Der Chemieverband VCI forderte umgehende Schritte zur Beschleunigung
von Verfahren, für Innovationen und zur Sicherung des
Produktionsstandorts. Deutschland habe mit seiner
Gesundheitswirtschaft große Chancen, aber auch viel zu verlieren. Han
Steutel, Präsident des Verbands forschender Pharma-Unternehmen,
sagte, in der wirtschaftlichen Schwäche komme es darauf an, die Basis
und Wachstumsmöglichkeiten der Pharmabranche zu stärken.
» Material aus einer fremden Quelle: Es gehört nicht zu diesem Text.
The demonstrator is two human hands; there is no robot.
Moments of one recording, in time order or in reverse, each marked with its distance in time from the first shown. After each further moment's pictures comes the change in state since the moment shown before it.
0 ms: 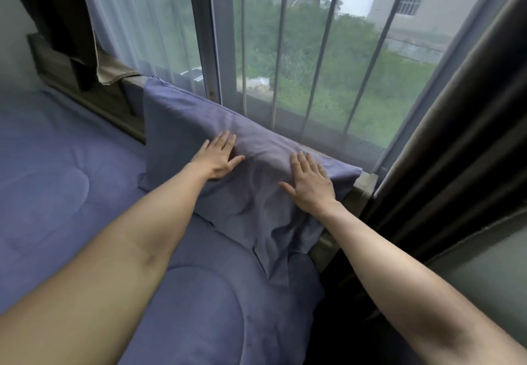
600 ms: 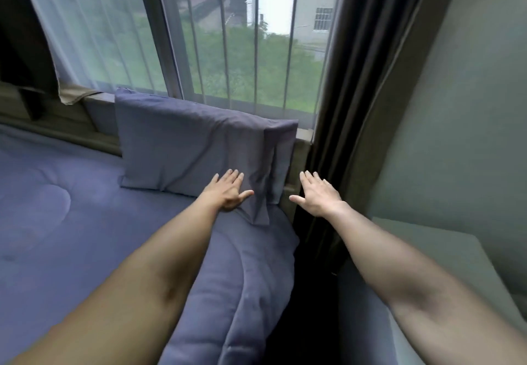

Dorothee Brakmann, Hauptgeschäftsführerin des Verbands Pharma
Deutschland sagte: «Der Pharmadialog gibt uns die Chance,
regulatorische Ineffizienzen und bürokratische Hürden anzugehen, die
unseren Standort zunehmend unter Druck setzen und das Potenzial
unserer Branche hemmen.»

Krankenkassen fürchten höhere Arznei-Ausgaben

Bei den Bedingungen steht mit im Blick, dass höhere
Arzneimittelpreise auf die Finanzen der gesetzlichen
Krankenversicherungen (GKV) durchschlagen. Neue Beitragserhöhungen
will die Koalition aber auch vermeiden. Die stellvertretende Chefin
des GKV-Spitzenverbands, Stefanie Stoff-Ahnis, sagte der dpa: «Wir
erwarten einen konstruktiven und fairen Dialog mit konkreten
Vorschlägen, um die Solidargemeinschaft vor immer höheren
Kostensteigerungen zu schützen.» Die gesetzlichen Kassen mit 75
Millionen Versicherten hätten großes Interesse an einer starken
Pharma- und Medizintechnikindustrie. Die Arzneimittel-Ausgaben seien
aber allein im ersten Halbjahr um sechs Prozent gestiegen.